Summer jobs prove elusive Fewer students find work than in past

July 19, 1993|By Amy L. Miller | Amy L. Miller,Staff Writer

Despite some easing of recent economic pains, things are still tough for Carroll County students seeking summer jobs.

"It's as tough, if not tougher, for the summer job applicants," said Michael Bixler, an employer services representative with the Carroll County office of the state Department of Economic and Employment Development. "The economy hasn't turned around the way people would like it to."

His program, a job registry for high school students, and two county Job Training Partnership Administration (JTPA) programs placed fewer teen-agers than usual this summer. Mr. Bixler said he registered about 250 students interested in summer work during his annual visits to the five county high schools this spring. Unlike other county programs, any student is eligible to register for these jobs.

"As long as they're interested in summer work, we'll take them," he said. "They have to be 15. It's very difficult to place students who are under 15."

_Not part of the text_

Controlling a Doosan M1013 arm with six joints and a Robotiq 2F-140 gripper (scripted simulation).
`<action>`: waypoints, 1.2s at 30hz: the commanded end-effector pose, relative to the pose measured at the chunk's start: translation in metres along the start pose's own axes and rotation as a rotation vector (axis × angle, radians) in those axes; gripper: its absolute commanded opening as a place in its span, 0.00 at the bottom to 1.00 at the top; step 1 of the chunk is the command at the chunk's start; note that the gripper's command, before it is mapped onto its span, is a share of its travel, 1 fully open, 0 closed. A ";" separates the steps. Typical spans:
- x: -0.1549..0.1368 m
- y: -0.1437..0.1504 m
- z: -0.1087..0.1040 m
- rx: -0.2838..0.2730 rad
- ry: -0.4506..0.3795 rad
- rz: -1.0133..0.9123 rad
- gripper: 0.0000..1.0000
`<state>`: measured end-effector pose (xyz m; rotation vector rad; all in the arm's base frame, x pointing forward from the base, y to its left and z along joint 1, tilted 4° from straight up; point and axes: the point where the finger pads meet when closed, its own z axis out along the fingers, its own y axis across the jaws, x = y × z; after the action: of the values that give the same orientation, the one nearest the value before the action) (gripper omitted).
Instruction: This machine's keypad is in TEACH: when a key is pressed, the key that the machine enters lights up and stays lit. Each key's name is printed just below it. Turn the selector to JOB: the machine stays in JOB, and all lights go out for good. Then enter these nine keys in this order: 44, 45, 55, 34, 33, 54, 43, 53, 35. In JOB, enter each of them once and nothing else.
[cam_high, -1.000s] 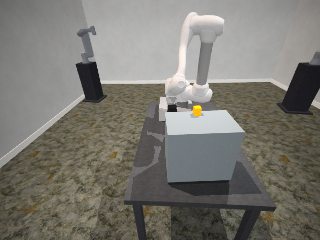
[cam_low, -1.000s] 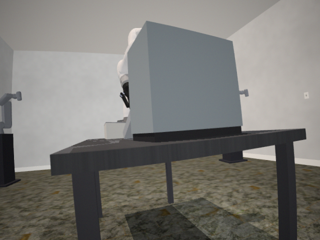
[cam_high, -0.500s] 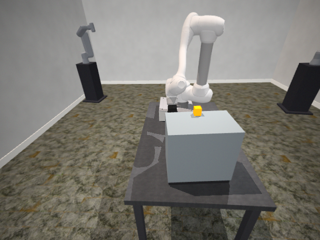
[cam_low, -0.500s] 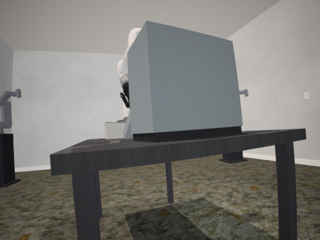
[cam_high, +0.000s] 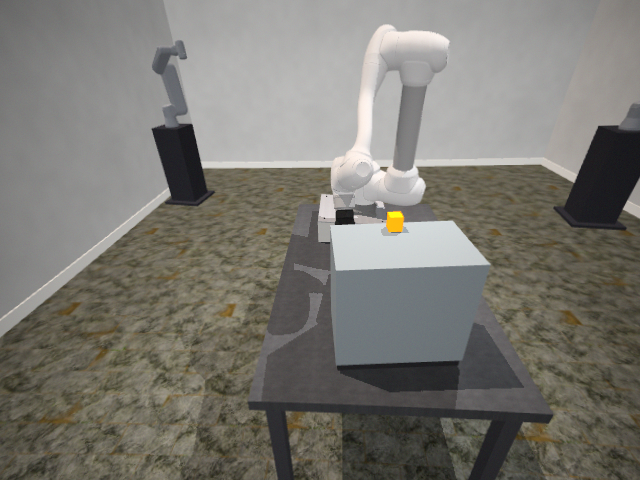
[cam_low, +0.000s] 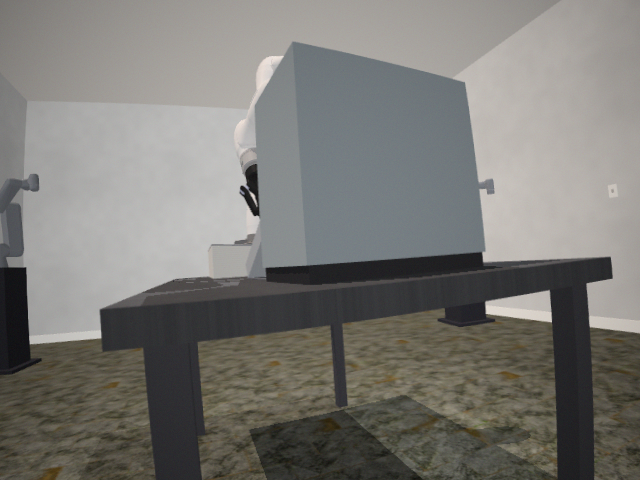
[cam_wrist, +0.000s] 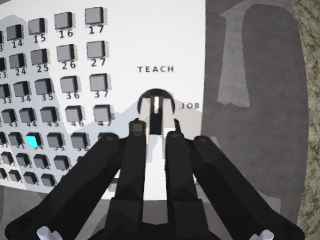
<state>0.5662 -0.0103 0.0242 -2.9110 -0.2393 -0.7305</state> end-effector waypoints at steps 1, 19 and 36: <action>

About 80 students will have been placed through the program this summer, primarily at Springfield Hospital Center in Sykesville, he said. The center employs students as nursing aides, dietary aides, groundskeepers and clerical workers.

"We've had better years," Mr. Bixler said of his success in placing students. "The last four or five years, with the economy, we haven't placed as many as we used to.

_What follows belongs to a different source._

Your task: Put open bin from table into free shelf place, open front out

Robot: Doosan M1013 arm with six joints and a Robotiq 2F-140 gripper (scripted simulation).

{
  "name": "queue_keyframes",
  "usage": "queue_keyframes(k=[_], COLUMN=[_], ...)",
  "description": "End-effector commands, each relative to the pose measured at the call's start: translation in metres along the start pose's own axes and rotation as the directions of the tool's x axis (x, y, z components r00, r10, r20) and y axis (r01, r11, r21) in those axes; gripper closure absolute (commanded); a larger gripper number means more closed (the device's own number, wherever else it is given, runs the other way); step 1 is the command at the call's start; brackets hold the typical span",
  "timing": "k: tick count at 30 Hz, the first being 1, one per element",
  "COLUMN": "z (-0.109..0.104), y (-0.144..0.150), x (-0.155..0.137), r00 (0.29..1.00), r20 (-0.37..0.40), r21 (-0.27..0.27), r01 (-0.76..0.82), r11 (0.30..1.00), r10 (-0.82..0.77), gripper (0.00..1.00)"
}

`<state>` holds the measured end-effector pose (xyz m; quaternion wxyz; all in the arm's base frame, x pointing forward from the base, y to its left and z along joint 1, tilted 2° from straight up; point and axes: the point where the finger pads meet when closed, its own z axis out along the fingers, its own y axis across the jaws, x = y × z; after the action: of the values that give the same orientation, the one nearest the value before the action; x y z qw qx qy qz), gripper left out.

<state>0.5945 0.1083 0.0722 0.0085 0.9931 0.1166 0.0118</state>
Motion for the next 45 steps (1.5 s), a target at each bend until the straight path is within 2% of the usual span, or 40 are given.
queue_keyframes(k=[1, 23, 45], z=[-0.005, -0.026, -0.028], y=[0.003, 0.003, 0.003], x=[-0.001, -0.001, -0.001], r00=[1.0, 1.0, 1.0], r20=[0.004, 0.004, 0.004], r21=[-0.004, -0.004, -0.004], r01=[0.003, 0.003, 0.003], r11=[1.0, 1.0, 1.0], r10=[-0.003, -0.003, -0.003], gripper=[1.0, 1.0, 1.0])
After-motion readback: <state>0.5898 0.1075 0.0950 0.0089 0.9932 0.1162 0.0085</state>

"A lot of students start looking for summer jobs very early in the calendar year. Also, students who successfully find work in a job one year are often called back the next year for the job."

In contrast, the county JTPA office had twice as many openings as participants this year, said Elizabeth Treantofellow, who coordinates the summer jobs programs.

Of the 146 county students who initially applied for the two programs, only 56 followed through and were placed in jobs, she said. The students will work through Aug. 13.

"We scheduled for far more students than we had," Ms. Treantofellow said. "Those who followed through and completed the process were the ones that were employed."

Six county students are employed in the work crew program, which is new this year, she said.

Workers spend part of their time working on mathematics and English skills. The rest of the week is used in activities such as painting, building picnic tables or washing windows at Carroll County's senior citizen centers or reading to older residents.

"This experience combines the work experience and implements the educational component on the work site and in the computer lab," Ms. Treantofellow said. "They actually apply what they are learning to the jobs they are doing."

The remaining students are working at Carroll County offices or nonprofit organizations, such as the county government's day care center, libraries, schools or the Carroll County Farm Museum.

"The feedback I get from parents and students is that these are esteem-building programs," Ms. Treantofellow said.

"For most of the kids, this is their first job experience and it is very exciting for them. They are gaining marketable skills and learning many things about their county."

Students in JTPA programs must be 14 to 21 years old and fit the income, academic or physical eligibility criteria.

"If there is any barrier to their finding employment on their own for the first time in those factors, we consider them eligible for our program," Ms. Treantofellow said.

Both programs may have suffered from the Carroll County public schools closing later than usual for the summer this year, officials said.

"I think that possibly the college students had an advantage this year looking for jobs without the competition of the high school students," Mr. Bixler said.

Ms. Treantofellow said the late closure made starting her programs difficult.